Paulo Humanes considera que “toda a mobilidade no futuro tem de ser partilhada“, mas reconhece que “há situações em que o carro ainda tem um papel, pelo que não deve ser abolido”. O diretor responsável pela área de Mobilidade, Automóvel e Cidades no CEiiA recordou que este centro de engenharia e inovação de Matosinhos tem um projeto no estado brasileiro de Santa Catarina para captar pessoas para os transportes coletivos.
“Os brasileiros tendem a andar mais a pé ou de bicicleta, embora tenham a ambição de andarem de carro ou de mota. Com a nossa solução, registamos os percursos a pé ou de bicicleta e depois transformamos os dados em viagens de autocarro. As pessoas experimentam o autocarro e, assim, tenta-se quebrar o ciclo de andar de carro”, explicou o responsável.
Quando questionada sobre uma eventual proibição dos voos domésticos dentro de Portugal Continental, a presidente da Autoridade Nacional da Aviação Civil (ANAC) defendeu que “a liberdade na operação traz eficiência e riqueza”. Para Tânia Cardoso Simões, “é preferível ter um esquema de incentivos ou desincentivos do que uma proibição total de voos“.
A captação de passageiros para os transportes públicos também depende da informação que é prestada antes e durante a viagem, para garantir que ninguém fica perdido ou que escolhe a opção mais rápida, sem destruir o orçamento.
A Bosch, uma das maiores empregadoras do Minho, chama a atenção para a digitalização na área dos transportes. “Chego a uma qualquer cidade europeia e são apresentadas as melhores rotas para nos deslocarmos.
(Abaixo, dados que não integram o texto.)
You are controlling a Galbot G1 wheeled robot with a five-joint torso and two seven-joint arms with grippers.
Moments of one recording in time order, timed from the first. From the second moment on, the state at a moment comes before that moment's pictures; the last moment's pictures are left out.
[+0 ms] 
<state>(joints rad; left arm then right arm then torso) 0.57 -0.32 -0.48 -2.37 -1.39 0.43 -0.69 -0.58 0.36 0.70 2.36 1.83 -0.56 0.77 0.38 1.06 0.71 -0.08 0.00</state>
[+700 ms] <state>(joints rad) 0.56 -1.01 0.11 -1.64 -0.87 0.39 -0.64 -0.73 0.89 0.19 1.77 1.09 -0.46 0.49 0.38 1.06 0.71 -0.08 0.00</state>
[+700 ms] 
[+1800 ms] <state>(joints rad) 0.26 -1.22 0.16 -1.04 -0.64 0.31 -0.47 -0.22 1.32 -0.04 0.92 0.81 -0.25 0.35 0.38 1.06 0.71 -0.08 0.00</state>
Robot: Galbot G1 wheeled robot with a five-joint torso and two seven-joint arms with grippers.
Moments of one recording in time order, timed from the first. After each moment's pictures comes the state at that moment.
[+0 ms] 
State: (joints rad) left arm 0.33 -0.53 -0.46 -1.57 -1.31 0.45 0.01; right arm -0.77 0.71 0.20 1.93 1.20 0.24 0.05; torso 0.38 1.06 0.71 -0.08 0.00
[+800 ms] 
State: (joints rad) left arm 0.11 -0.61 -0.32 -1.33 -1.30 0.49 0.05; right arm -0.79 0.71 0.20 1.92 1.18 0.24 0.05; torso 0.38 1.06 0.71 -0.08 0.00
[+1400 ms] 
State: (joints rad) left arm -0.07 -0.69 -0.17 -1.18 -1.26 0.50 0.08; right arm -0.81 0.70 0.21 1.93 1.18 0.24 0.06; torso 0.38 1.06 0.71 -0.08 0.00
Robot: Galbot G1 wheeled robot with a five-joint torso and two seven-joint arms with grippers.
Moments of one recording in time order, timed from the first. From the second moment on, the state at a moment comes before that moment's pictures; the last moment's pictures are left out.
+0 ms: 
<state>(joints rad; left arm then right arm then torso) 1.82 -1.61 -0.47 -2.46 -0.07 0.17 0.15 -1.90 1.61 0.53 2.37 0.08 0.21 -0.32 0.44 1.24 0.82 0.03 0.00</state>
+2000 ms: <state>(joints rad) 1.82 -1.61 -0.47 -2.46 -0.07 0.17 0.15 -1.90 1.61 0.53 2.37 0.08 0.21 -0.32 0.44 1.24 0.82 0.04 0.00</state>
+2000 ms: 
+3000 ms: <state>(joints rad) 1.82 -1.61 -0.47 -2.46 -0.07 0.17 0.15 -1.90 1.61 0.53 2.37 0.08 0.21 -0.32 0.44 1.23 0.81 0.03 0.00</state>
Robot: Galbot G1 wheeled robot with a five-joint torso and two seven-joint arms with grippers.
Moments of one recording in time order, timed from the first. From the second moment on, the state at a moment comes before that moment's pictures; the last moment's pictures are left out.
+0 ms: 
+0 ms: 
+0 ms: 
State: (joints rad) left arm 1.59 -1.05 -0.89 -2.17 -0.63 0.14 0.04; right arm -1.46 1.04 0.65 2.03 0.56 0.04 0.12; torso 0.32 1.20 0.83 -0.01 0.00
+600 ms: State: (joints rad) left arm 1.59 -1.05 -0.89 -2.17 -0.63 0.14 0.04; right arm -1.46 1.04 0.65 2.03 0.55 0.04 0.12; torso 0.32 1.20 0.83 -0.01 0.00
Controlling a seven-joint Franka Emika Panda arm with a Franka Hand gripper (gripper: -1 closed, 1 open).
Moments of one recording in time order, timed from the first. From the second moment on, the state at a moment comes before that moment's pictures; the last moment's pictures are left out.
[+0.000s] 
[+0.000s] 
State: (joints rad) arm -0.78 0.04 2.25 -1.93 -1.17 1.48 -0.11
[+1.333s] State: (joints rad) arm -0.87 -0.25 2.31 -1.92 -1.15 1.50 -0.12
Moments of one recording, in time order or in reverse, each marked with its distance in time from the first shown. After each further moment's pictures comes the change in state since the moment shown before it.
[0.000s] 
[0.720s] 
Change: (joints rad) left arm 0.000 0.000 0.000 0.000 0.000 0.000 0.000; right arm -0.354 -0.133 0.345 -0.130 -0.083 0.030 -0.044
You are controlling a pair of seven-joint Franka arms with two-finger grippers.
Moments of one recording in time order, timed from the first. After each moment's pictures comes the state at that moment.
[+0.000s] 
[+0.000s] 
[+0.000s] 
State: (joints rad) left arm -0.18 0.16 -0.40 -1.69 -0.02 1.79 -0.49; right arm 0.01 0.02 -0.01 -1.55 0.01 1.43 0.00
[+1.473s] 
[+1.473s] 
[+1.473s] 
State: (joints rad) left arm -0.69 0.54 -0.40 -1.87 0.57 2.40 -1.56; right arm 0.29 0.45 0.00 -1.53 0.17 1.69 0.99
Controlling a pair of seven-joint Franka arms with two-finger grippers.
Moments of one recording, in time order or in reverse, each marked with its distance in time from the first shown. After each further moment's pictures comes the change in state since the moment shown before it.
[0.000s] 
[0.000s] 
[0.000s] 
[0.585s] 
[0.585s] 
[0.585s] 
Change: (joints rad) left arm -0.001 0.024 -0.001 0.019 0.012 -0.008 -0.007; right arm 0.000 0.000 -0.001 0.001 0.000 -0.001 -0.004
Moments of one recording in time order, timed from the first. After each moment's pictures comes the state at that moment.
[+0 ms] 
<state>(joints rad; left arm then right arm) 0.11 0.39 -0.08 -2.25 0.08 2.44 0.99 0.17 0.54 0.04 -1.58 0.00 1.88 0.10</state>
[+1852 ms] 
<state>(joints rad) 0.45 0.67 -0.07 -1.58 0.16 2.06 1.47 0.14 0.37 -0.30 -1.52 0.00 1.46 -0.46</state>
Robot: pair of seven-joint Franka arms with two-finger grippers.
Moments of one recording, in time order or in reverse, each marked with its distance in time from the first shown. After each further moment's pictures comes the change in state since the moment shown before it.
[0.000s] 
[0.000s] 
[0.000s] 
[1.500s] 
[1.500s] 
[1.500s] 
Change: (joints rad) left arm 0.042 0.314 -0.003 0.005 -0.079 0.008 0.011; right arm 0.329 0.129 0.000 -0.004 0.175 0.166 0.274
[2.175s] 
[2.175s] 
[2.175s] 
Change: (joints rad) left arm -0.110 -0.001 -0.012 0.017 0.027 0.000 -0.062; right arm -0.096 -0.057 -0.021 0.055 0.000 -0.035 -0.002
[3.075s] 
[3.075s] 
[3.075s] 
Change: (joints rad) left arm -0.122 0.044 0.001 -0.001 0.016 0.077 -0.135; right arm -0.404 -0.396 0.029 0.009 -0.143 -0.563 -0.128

Isto é muito importante para as pessoas terem confiança na utilização dos transportes coletivos”, sublinhou André Santos. O responsável pela área de desenvolvimento notou, por outro lado, que “em Portugal dependemos muito do carro e não olhamos muito para outros meios mesmo quando eles são melhores”. Por causa disso, completou, “precisamos de educar as pessoas para mudar para os transportes partilhados”.
Já o presidente honorário do Tmob-Hub, António Gomes Correia, sublinhou que as linhas de comboio, aeroportos e estradas “têm de estar ligados de forma a servir os cidadãos”. Isso implica que “cada utilizador possa ser informado através do telemóvel das melhores soluções para ir do ponto A para o ponto B”, independentemente do meio de transporte que for utilizado.
Apesar de ser favorável à digitalização, o diretor executivo da Plataforma Ferroviária Portuguesa, Paulo Duarte, alertou para o risco de exclusão dos seniores. “Não nos podemos esquecer das pessoas mais velhas: chegam às estações e não está lá ninguém para lhes vender um bilhete e não há ninguém que lhes atenda o telefone. As pessoas continuam a ser necessárias nas estações e nos interfaces”, recomendou.
Sobre a importância do financiamento para garantir as melhorias na oferta dos transportes públicas, o presidente da Infraestruturas de Portugal (IP), Miguel Cruz, considerou como “viável” a opção pela alta velocidade e defendeu a combinação entre o Estado e as empresas. “Se quisermos implementar a alta velocidade sem grandes perturbações ao longo do tempo e sem custo de oportunidade, a melhor abordagem que podemos seguir é a das parcerias público-privadas“, referiu.
Por outro lado, o diretor-geral da Mota-Engil Concessões, Rui Guimarães, que encerrou este debate em Guimarães sobre a mobilidade, aproveitou para deixar um lamento sobre a falta de investimentos nas infraestruturas ao longo da última década. “Desperdiçámos dez anos de oportunidades de financiamento a juros muito baixos porque temos alguns complexos”, concluiu o gestor.